- WORK INSTRUCTION
Please copy each line below that contains the string "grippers".

- DATASET CONTENT

———

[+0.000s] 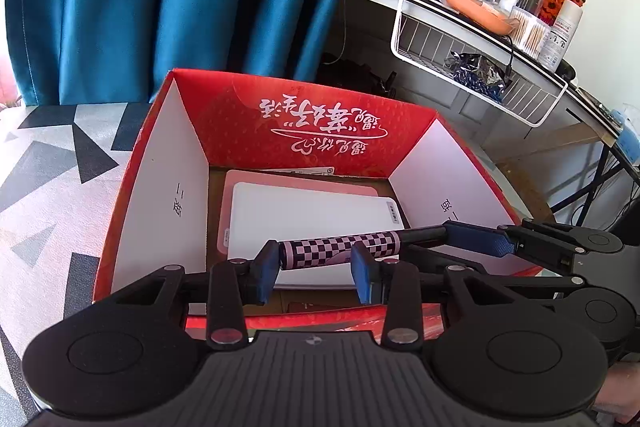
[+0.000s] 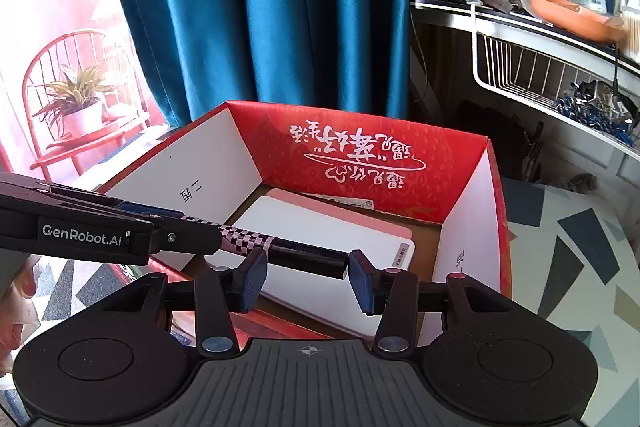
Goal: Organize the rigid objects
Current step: 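Open the left gripper to release the checkered marker in the box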
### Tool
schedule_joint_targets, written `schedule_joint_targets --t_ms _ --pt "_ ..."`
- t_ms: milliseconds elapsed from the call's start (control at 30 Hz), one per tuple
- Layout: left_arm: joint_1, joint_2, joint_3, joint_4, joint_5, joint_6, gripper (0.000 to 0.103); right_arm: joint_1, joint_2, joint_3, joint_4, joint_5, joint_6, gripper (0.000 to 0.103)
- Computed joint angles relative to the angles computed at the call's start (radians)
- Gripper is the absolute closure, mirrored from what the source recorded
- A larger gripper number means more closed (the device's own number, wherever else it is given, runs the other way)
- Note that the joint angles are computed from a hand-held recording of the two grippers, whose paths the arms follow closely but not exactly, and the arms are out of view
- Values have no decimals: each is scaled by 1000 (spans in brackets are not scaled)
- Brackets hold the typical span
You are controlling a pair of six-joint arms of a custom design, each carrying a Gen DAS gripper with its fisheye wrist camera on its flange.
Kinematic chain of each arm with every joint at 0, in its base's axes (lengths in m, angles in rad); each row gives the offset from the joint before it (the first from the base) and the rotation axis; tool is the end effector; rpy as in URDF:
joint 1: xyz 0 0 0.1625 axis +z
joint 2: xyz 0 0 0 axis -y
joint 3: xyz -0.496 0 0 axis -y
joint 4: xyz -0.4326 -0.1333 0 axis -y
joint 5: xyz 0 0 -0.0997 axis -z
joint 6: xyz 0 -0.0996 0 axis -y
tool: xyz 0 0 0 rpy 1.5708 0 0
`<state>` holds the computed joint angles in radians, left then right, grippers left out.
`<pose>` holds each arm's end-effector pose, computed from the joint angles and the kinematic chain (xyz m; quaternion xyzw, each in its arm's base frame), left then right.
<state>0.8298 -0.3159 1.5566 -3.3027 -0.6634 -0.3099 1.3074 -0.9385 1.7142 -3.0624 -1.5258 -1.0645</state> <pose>-0.3355 -0.6805 -0.0997 0.0824 0.8745 -0.4023 0.2582 -0.0603 -0.7528 0.2501 0.3724 -0.8592 0.2888 0.1993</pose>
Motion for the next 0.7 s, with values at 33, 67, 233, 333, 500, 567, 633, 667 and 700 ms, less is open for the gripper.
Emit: schedule_joint_targets --t_ms 33,67,233,333,500,567,633,667,700 --pt "-1 1 0 -1 1 3 62 0 0 0 1 -1 3 59" --pt "-1 2 0 0 3 8 60 0 -1 0 3 -2 5 59" --pt "-12 8 2 -24 31 35 48 -2 -7 8 -6 2 20 50" --pt "-19 9 12 -67 45 47 34 -9 -15 17 -23 20 48 35" --pt "-38 12 20 -90 108 56 4 -21 -26 38 -66 35 87 11" --pt "-43 7 28 -88 117 50 3 -26 -34 48 -75 50 96 5" --pt "-47 -3 44 -90 118 30 0 -30 -40 59 -99 63 108 1" --pt "-49 -5 52 -99 118 29 0 -31 -43 65 -113 65 111 0" --pt "-52 -7 59 -106 124 30 0 -31 -45 71 -129 63 115 0"
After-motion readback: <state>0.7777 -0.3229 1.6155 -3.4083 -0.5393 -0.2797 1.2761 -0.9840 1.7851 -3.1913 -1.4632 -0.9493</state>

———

- OUTPUT OF THE EXERCISE
- Note that the joint angles are computed from a hand-held recording of the two grippers, whose paths the arms follow closely but not exactly, and the arms are out of view
`<state>` holds the computed joint angles in radians, left then right, grippers left out.

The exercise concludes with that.